Uncle Sam to Donald Trump: Please explain these shady practices and dubious donations
FEC presses Trump on a range of potential campaign finance violations, including suspected illegal donations
Skip to CommentsTopics: 2016 presidential election, campaign finance laws, campaign fundraising, Donald Trump, Elections 2016, Federal Election Commission, OpenSecrets, Elections News, Politics News
The Federal Election Commission is on Donald Trump’s case over a slew of potential campaign finance violations. The agency sent the campaign a sternly worded letter regarding its final disclosure of the election season, detailing some 240 pages worth of donations that may violate the law. It includes individual donors who gave in excess of the legal limit, large donations from anonymous sources and donations from entities that may be barred from making political contributions of any kind.
In the broader universe of financial irregularities surrounding our president-elect, this represents relatively small beer. And letters of this type are fairly routine — presidential candidates often have donors who give in excess of the legal contribution limits, and it’s difficult for the campaigns to catch every instance in a timely fashion.
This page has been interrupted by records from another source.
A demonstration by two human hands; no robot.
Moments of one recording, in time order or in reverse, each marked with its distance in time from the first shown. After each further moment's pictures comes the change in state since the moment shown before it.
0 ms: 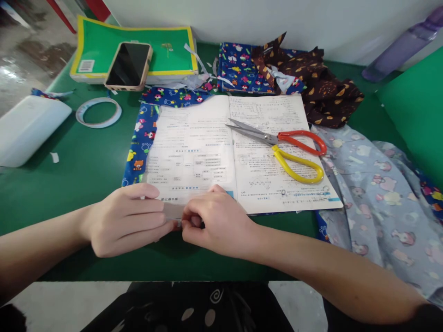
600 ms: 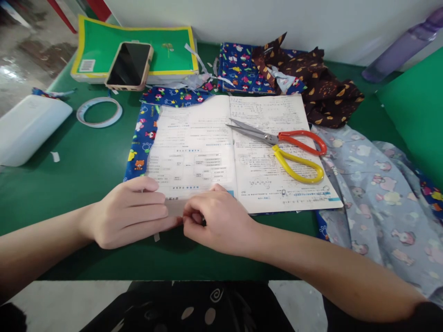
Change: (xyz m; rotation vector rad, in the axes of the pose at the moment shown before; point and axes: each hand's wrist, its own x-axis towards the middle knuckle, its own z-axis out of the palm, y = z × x) left_hand -0.001 -0.002 0.002 -0.060 -0.012 -0.079; right_hand 0.001 -0.001 -0.003 0.007 -0.026 0.033
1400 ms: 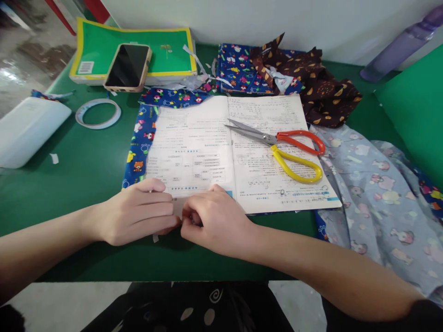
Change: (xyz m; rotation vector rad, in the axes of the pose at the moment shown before) left_hand 0.002 -0.001 0.008 -0.075 -0.067 -0.017; right_hand 0.001 0.001 0.005 -0.015 0.031 0.023
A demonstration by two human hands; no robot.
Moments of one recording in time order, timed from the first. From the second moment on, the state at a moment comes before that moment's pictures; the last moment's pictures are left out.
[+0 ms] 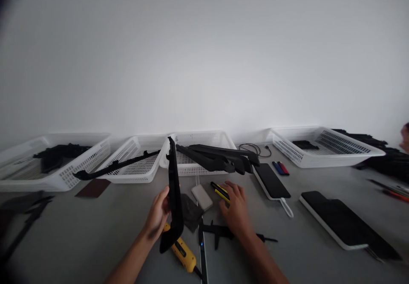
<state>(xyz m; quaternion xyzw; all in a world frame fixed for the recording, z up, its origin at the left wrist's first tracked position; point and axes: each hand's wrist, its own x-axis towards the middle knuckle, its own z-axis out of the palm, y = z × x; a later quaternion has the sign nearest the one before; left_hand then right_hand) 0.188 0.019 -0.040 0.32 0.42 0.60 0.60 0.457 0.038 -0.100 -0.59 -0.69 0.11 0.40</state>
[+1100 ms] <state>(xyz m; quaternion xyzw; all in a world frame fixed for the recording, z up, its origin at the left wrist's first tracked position) 0.195 0.010 -0.021 0.36 0.36 0.53 0.68 0.422 0.004 -0.062 -0.44 -0.76 0.14 0.46</state>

Trump’s situation, however, is unusual in a couple of ways.
First, as OpenSecrets reports, the Trump campaign had a bizarre system for accounting for excessive donations and the resulting refunds. Instead of just sending the excess money back and deducting it from their totals, the campaign would count the entire donation toward their fundraising totals and make notations of how much of each unlawful donation would be refunded at a later date.
This happened over and over, artificially bloating Trump’s fundraising totals and making it extremely difficult to figure out by how much. “It’s impossible to determine the amount by which Trump’s totals were inflated without going through every report and doing the math,” OpenSecrets notes.
Second, in the final weeks of the campaign, Trump took in about $40,000 in donations from a few dozen limited liability corporations, which could be illegal depending on how those entities are treated by the IRS. The FEC wants the campaign to clarify the status of those LLCs and, if necessary, return any money that was donated in violation of the law.